* [Problem requirements]: Please reproduce the following records exactly, with nothing omitted.

* [Data records]:
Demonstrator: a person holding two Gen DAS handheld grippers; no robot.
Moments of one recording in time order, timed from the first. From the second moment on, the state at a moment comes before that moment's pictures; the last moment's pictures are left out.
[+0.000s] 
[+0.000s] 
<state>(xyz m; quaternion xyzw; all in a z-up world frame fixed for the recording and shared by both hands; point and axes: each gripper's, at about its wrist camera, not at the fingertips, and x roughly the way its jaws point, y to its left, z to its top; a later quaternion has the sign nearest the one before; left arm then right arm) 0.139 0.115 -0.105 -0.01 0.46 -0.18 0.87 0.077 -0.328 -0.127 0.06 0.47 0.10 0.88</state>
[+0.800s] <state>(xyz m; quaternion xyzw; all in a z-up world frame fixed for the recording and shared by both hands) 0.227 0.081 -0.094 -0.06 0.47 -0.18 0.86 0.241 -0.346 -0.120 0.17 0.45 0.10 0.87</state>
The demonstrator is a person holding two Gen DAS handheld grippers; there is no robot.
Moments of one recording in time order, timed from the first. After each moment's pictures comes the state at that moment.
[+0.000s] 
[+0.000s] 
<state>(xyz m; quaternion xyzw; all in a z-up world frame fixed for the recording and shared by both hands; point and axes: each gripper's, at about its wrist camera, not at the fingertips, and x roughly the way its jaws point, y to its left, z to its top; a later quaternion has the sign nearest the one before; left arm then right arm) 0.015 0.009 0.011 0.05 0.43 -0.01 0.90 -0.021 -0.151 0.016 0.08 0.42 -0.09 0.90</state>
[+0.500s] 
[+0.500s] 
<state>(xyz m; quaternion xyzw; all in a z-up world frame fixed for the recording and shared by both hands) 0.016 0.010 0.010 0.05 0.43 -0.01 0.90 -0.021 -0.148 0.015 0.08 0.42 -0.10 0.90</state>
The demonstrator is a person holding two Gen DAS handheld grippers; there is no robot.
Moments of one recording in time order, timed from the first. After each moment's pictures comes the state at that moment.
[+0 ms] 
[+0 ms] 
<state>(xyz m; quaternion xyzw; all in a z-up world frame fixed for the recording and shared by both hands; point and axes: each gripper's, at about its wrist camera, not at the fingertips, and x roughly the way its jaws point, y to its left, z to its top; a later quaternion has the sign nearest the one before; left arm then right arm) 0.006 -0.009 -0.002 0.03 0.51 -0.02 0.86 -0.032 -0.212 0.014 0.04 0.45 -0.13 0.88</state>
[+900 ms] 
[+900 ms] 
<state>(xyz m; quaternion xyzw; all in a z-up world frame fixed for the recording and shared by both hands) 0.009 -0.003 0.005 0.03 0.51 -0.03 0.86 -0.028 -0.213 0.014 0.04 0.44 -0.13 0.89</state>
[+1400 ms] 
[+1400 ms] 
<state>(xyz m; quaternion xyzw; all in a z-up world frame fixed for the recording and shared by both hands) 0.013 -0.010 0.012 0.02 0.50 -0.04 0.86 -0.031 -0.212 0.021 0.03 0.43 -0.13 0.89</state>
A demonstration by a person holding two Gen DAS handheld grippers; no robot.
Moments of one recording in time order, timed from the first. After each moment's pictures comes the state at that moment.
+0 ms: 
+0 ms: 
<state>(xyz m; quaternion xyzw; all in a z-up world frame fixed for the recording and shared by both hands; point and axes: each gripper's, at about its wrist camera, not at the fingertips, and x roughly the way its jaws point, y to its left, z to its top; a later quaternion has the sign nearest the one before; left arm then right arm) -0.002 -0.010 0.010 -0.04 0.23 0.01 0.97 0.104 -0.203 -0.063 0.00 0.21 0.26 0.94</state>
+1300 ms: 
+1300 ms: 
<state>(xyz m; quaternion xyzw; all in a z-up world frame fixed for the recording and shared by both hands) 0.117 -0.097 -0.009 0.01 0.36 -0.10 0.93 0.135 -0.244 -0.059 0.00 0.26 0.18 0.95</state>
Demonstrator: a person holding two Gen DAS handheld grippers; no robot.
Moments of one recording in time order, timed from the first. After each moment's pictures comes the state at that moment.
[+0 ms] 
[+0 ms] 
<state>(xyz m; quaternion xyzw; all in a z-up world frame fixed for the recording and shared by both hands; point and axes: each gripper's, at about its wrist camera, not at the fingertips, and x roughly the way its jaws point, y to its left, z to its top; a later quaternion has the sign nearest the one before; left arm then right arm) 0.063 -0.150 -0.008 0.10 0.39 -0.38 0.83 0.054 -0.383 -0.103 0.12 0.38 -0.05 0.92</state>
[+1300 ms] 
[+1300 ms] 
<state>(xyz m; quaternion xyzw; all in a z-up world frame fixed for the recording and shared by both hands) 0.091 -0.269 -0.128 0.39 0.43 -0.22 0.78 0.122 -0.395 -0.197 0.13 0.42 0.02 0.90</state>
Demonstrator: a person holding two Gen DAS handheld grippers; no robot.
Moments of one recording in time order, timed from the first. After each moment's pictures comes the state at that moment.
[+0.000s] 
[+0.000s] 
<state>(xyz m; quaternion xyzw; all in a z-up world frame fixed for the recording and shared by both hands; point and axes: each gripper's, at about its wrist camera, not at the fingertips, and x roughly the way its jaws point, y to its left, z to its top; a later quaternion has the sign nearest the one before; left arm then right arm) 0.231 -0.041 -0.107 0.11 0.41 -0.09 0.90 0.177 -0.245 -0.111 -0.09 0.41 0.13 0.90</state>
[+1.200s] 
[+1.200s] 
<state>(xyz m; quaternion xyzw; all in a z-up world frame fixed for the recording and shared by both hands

* [Exercise solution]:
Demonstrator: a person holding two Gen DAS handheld grippers; no robot.
Moments of one recording in time order, timed from the first. From the second moment on, the state at a moment comes before that moment's pictures; the last moment's pictures are left out.
[+0.000s] 
[+0.000s] 
<state>(xyz m; quaternion xyzw; all in a z-up world frame fixed for the recording and shared by both hands; point and axes: each gripper's, at about its wrist camera, not at the fingertips, and x roughly the way its jaws point, y to its left, z to its top; a later quaternion has the sign nearest the one before; left arm then right arm) 0.139 0.115 -0.105 -0.01 0.46 -0.18 0.87 0.077 -0.328 -0.127 0.06 0.47 0.10 0.88</state>
[+0.800s] <state>(xyz m; quaternion xyzw; all in a z-up world frame fixed for the recording and shared by both hands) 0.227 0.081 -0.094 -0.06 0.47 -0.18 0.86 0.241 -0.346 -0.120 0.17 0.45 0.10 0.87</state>
The demonstrator is a person holding two Gen DAS handheld grippers; there is no robot.
Moments of one recording in time order, timed from the first. After each moment's pictures comes the state at that moment.
[+0.000s] 
[+0.000s] 
<state>(xyz m; quaternion xyzw; all in a z-up world frame fixed for the recording and shared by both hands; point and axes: each gripper's, at about its wrist camera, not at the fingertips, and x roughly the way its jaws point, y to its left, z to its top; a later quaternion has the sign nearest the one before; left arm then right arm) 0.015 0.009 0.011 0.05 0.43 -0.01 0.90 -0.021 -0.151 0.016 0.08 0.42 -0.09 0.90</state>
[+0.500s] 
[+0.500s] 
<state>(xyz m; quaternion xyzw; all in a z-up world frame fixed for the recording and shared by both hands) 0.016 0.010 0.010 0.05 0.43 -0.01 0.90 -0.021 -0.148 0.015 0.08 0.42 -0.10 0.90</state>
The demonstrator is a person holding two Gen DAS handheld grippers; there is no robot.
Moments of one recording in time order, timed from the first. After each moment's pictures comes the state at that moment.
[+0 ms] 
[+0 ms] 
<state>(xyz m; quaternion xyzw; all in a z-up world frame fixed for the recording and shared by both hands; point and axes: each gripper's, at about its wrist camera, not at the fingertips, and x roughly the way its jaws point, y to its left, z to its top; a later quaternion has the sign nearest the one before; left arm then right arm) 0.006 -0.009 -0.002 0.03 0.51 -0.02 0.86 -0.032 -0.212 0.014 0.04 0.45 -0.13 0.88</state>
[+900 ms] 
[+900 ms] 
<state>(xyz m; quaternion xyzw; all in a z-up world frame fixed for the recording and shared by both hands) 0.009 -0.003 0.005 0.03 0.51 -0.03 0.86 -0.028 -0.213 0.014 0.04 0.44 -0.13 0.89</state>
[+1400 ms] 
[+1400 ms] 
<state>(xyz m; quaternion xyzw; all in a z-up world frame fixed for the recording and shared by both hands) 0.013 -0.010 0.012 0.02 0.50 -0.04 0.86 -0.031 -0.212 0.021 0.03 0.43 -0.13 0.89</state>
A demonstration by a person holding two Gen DAS handheld grippers; no robot.
Moments of one recording in time order, timed from the first. After each moment's pictures comes the state at that moment.
+0 ms: 
+0 ms: 
<state>(xyz m; quaternion xyzw; all in a z-up world frame fixed for the recording and shared by both hands; point and axes: each gripper's, at about its wrist camera, not at the fingertips, and x roughly the way its jaws point, y to its left, z to its top; a later quaternion has the sign nearest the one before; left arm then right arm) -0.002 -0.010 0.010 -0.04 0.23 0.01 0.97 0.104 -0.203 -0.063 0.00 0.21 0.26 0.94</state>
+1300 ms: 
+1300 ms: 
<state>(xyz m; quaternion xyzw; all in a z-up world frame fixed for the recording and shared by both hands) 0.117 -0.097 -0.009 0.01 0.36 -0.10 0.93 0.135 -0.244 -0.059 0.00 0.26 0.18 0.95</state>
Demonstrator: a person holding two Gen DAS handheld grippers; no robot.
Moments of one recording in time order, timed from the first. After each moment's pictures comes the state at that moment.
[+0 ms] 
[+0 ms] 
<state>(xyz m; quaternion xyzw; all in a z-up world frame fixed for the recording and shared by both hands; point and axes: each gripper's, at about its wrist camera, not at the fingertips, and x roughly the way its jaws point, y to its left, z to its top; a later quaternion has the sign nearest the one before; left arm then right arm) 0.063 -0.150 -0.008 0.10 0.39 -0.38 0.83 0.054 -0.383 -0.103 0.12 0.38 -0.05 0.92</state>
[+1300 ms] 
[+1300 ms] 
<state>(xyz m; quaternion xyzw; all in a z-up world frame fixed for the recording and shared by both hands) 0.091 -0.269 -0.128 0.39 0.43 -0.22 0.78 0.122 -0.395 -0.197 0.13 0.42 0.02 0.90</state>
Demonstrator: a person holding two Gen DAS handheld grippers; no robot.
Moments of one recording in time order, timed from the first. After each moment's pictures comes the state at that moment.
[+0.000s] 
[+0.000s] 
<state>(xyz m; quaternion xyzw; all in a z-up world frame fixed for the recording and shared by both hands; point and axes: each gripper's, at about its wrist camera, not at the fingertips, and x roughly the way its jaws point, y to its left, z to its top; a later quaternion has the sign nearest the one before; left arm then right arm) 0.231 -0.041 -0.107 0.11 0.41 -0.09 0.90 0.177 -0.245 -0.111 -0.09 0.41 0.13 0.90</state>
[+1.200s] 
[+1.200s] 
<state>(xyz m; quaternion xyzw; all in a z-up world frame fixed for the recording and shared by both hands

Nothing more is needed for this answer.